While The Incubator Theater is grateful for all of Goodrich’s support, Eshet was surprised that the Israeli government hasn’t been more helpful. The 10-member delegation – including creators Amit Ulman, Omer Havron and Omer Mor, plus additional cast members Dorit Lilien and Roni Rocket – got plane tickets from the Foreign Ministry, said Eshet. But both the Culture and Sport Ministry and the Strategic Affairs Ministry turned down their requests for help, both economically and strategically.
The Strategic Affairs Ministry told the Post that it was in contact with the theater, and while it offered it advice, it chose not to to provide financial support "due to a variety of considerations."

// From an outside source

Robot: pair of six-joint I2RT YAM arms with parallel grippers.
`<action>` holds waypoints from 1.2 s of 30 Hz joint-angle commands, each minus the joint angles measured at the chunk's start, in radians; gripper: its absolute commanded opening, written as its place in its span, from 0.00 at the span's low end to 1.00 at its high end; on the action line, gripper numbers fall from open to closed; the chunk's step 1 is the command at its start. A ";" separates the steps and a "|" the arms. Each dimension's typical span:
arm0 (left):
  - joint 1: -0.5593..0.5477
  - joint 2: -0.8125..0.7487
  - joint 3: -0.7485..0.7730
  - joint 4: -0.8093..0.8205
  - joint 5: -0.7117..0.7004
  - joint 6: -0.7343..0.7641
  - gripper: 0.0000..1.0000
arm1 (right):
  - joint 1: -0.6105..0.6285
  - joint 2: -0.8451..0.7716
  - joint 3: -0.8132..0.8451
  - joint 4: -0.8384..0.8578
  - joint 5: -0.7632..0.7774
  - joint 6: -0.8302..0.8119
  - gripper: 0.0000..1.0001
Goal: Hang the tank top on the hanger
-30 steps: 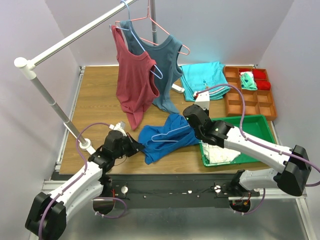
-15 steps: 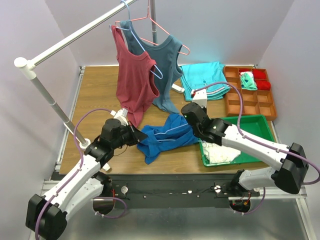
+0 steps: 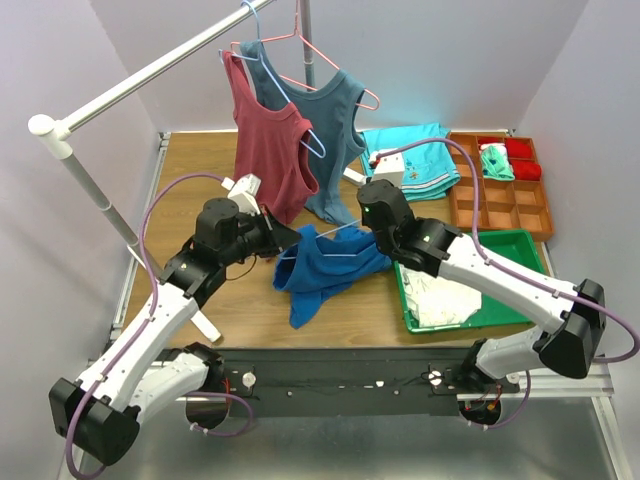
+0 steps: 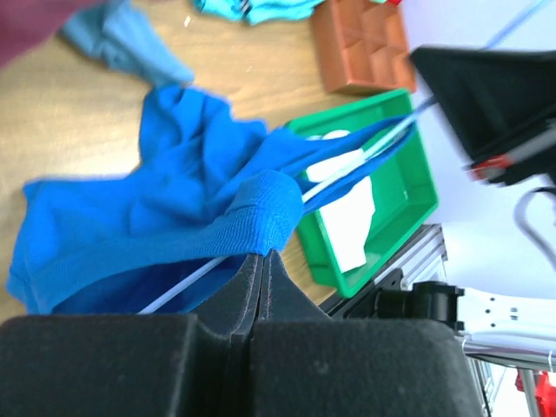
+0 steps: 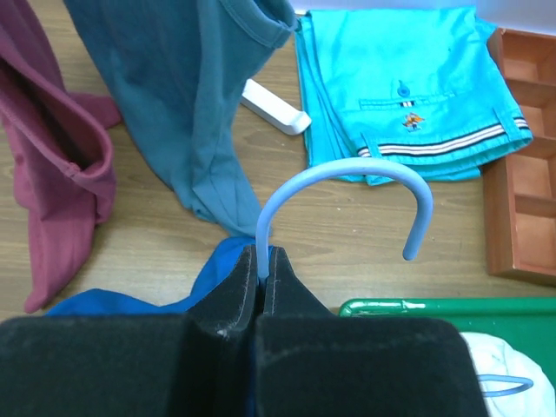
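Note:
The royal-blue tank top (image 3: 325, 265) hangs bunched above the table, stretched between my two grippers; it also shows in the left wrist view (image 4: 174, 208). The light-blue hanger (image 3: 335, 235) runs through it, its wire (image 4: 347, 165) emerging from the fabric. My right gripper (image 3: 372, 222) is shut on the stem of the hanger's hook (image 5: 347, 187). My left gripper (image 3: 278, 238) is shut on the tank top's hemmed edge (image 4: 256, 221) at its left end.
A maroon top (image 3: 265, 160) and a teal-grey top (image 3: 325, 125) hang on a white rail (image 3: 150, 75) just behind. Folded turquoise shorts (image 3: 410, 160), an orange compartment tray (image 3: 500, 195) and a green bin (image 3: 500, 250) with white cloth lie to the right.
Both grippers have risen and moved back toward the rail, lifting the tank top and hanger off the table. The left arm has swung up and right.

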 commanded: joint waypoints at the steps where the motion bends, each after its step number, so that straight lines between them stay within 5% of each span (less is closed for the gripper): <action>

“We thought we would get greater support – even with security,” said Eshet. “I though the government is more ready for these things, to stand behind people who are standing up to the BDS [Boycott, Divestment and Sanctions] movement.”
Instead, he said, the government has left the struggle “in the hands of a private citizen who isn’t even an Israeli citizen,” he said. “The government is not really up to the struggle, and that’s quite disappointing.”
The Israeli Embassy in London, meanwhile noted that there were 32 Israeli artists at the festival this year - a record number. "The vast majority of these participants are supported by the Israeli Ministry of Foreign Affairs, including the Incubator Theater," the embassy told the Post. "This is part and parcel of the continuous support and development of cultural relations between Israel and the UK."